§ Assignment
Exact wording is required for every entry; transcribe all of them and leave the images out.

§ Saved data entries
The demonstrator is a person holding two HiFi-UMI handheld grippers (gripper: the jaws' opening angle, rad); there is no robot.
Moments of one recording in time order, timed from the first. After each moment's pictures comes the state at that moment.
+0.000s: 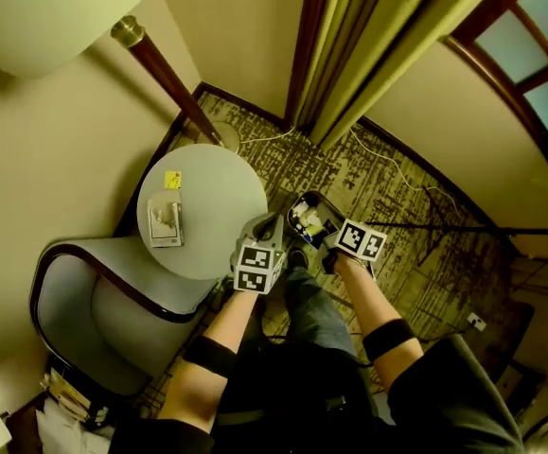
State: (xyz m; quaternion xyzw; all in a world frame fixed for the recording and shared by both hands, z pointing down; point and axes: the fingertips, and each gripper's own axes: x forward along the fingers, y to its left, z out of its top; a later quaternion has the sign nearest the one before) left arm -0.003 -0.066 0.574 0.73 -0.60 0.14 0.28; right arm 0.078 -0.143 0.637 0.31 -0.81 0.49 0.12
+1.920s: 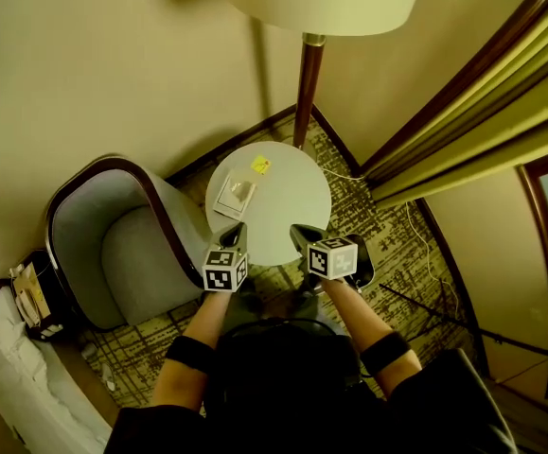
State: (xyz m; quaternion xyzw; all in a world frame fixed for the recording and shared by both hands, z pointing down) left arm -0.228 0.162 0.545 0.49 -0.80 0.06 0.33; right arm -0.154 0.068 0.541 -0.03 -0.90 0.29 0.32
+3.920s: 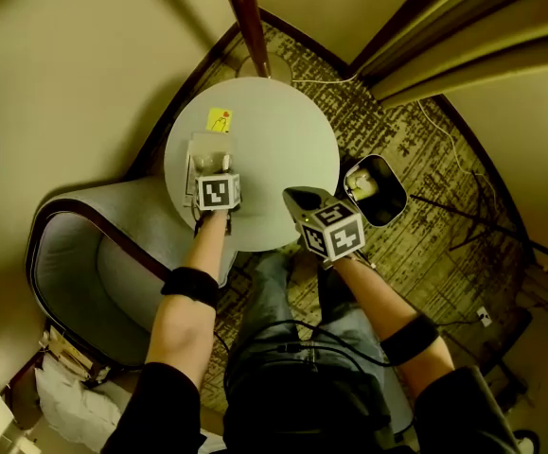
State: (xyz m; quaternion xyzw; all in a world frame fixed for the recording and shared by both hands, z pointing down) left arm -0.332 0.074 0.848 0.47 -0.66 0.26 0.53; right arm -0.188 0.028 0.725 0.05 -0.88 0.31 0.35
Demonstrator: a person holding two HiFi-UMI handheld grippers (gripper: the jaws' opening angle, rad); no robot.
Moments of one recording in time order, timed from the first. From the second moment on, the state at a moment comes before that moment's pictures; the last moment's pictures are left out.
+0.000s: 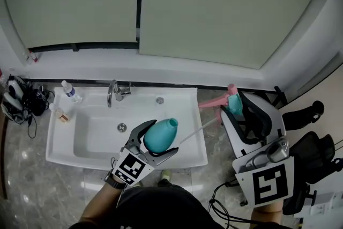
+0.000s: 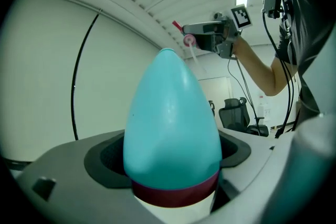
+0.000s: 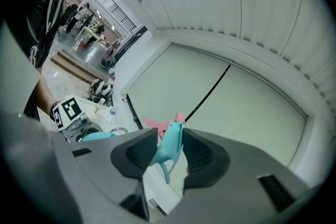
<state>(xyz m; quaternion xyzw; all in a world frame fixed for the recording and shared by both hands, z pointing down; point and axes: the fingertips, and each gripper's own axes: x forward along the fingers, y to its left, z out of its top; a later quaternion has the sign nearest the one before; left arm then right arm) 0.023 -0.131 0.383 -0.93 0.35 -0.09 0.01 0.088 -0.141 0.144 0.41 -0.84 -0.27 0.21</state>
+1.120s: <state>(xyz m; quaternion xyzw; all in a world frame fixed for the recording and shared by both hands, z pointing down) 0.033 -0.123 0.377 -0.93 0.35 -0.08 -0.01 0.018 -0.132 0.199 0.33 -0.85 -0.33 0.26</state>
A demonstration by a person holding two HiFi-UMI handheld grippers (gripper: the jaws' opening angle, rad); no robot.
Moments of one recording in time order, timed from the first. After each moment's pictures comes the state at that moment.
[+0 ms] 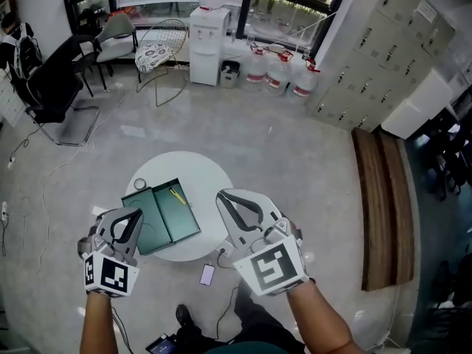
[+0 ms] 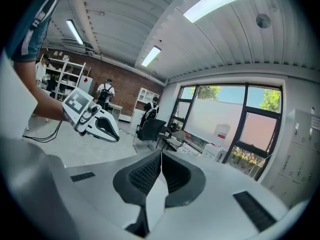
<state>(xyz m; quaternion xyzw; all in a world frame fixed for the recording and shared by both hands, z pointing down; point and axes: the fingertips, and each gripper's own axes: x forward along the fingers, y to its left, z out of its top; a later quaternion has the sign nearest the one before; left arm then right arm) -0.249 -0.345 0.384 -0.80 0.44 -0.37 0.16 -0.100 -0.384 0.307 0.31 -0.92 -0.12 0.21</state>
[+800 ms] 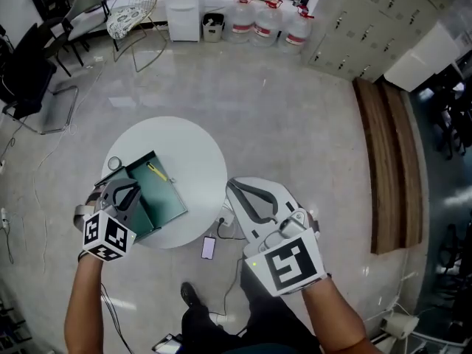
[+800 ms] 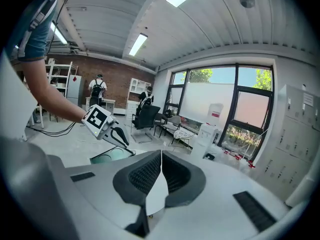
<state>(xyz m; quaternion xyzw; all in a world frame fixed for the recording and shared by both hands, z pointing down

§ Task response
The demonstrator is a person holding two HiFi-UMI handheld grippers (gripper: the jaws' opening angle, rad); there is no robot.
Moments of one recording in time order, timed from the first. After each moment's pictures comes the state at that moment.
+0.000s: 
State: (xyz m; quaternion xyzw; all in a world frame fixed for the recording and shared by both hands, z pointing down; point and axes: the fingertips, and each gripper's own axes: x forward along the fingers, y to its left, z out of its top; a later quaternion has the sign nearest the one before) left arm -0.003 -0.066 0.574 0.73 -0.60 0.14 0.28; right arm 0.078 -0.143 0.637 0.31 -0.81 0.49 0.12
+1.920s: 
State: (xyz m; quaternion xyzw; all in a world frame fixed for the recording and shared by both hands, z pointing down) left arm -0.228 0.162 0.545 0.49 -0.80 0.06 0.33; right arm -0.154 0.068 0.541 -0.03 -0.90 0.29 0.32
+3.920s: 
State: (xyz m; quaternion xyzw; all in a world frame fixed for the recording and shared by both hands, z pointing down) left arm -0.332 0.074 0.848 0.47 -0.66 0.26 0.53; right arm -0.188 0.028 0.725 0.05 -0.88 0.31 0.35
Demonstrator: a person holding two HiFi-UMI handheld grippers (gripper: the jaws' opening angle, rad); no robot.
Moments of one recording in time order, timed from the first. From the second moment on, the state at a moment comes before that moment's pictures; the last moment's pictures are left out.
+0.000s: 
+0.000s: 
+0.000s: 
<state>(xyz m; quaternion xyzw; all in a world frame fixed for the recording and shared by both hands, z pointing down; point and axes: the fingertips, and each gripper's own axes: x forward along the fingers, y to its left, z out of its top; a later quaternion has the sign nearest the one before; left arm then right arm) 0.023 -0.131 0.383 -0.93 0.35 -0.09 0.01 0.088 -0.141 0.144 0.41 -0.84 -0.27 0.21</state>
+1.120s: <state>(xyz m; quaternion xyzw; all in a world frame fixed for the recording and shared by both hands, z pointing down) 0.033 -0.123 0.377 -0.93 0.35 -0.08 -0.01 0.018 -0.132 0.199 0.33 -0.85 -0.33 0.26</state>
A demonstration by a person holding two HiFi-UMI handheld grippers (gripper: the jaws' opening angle, rad); no robot.
Moments of one recording in time order, timed from the first. After each moment's pictures comes the state at that moment.
[+0 ms] 
[+0 ms] 
<state>(xyz m; quaternion xyzw; all in a world frame fixed for the recording and shared by both hands, z pointing down; point and axes: the fingertips, and each gripper's own axes: x forward along the fingers, y to its left, z out of its top; a later quaternion has the sign nearest the one before; left arm then right arm) -0.249 -0.345 0.384 -0.80 0.44 -0.37 0.16 -0.100 -0.384 0.307 0.31 -0.92 -0.12 0.21</state>
[+800 ms] 
[+800 ms] 
<state>(xyz m; quaternion xyzw; all in a world frame fixed for the recording and shared by both hands, z pointing down

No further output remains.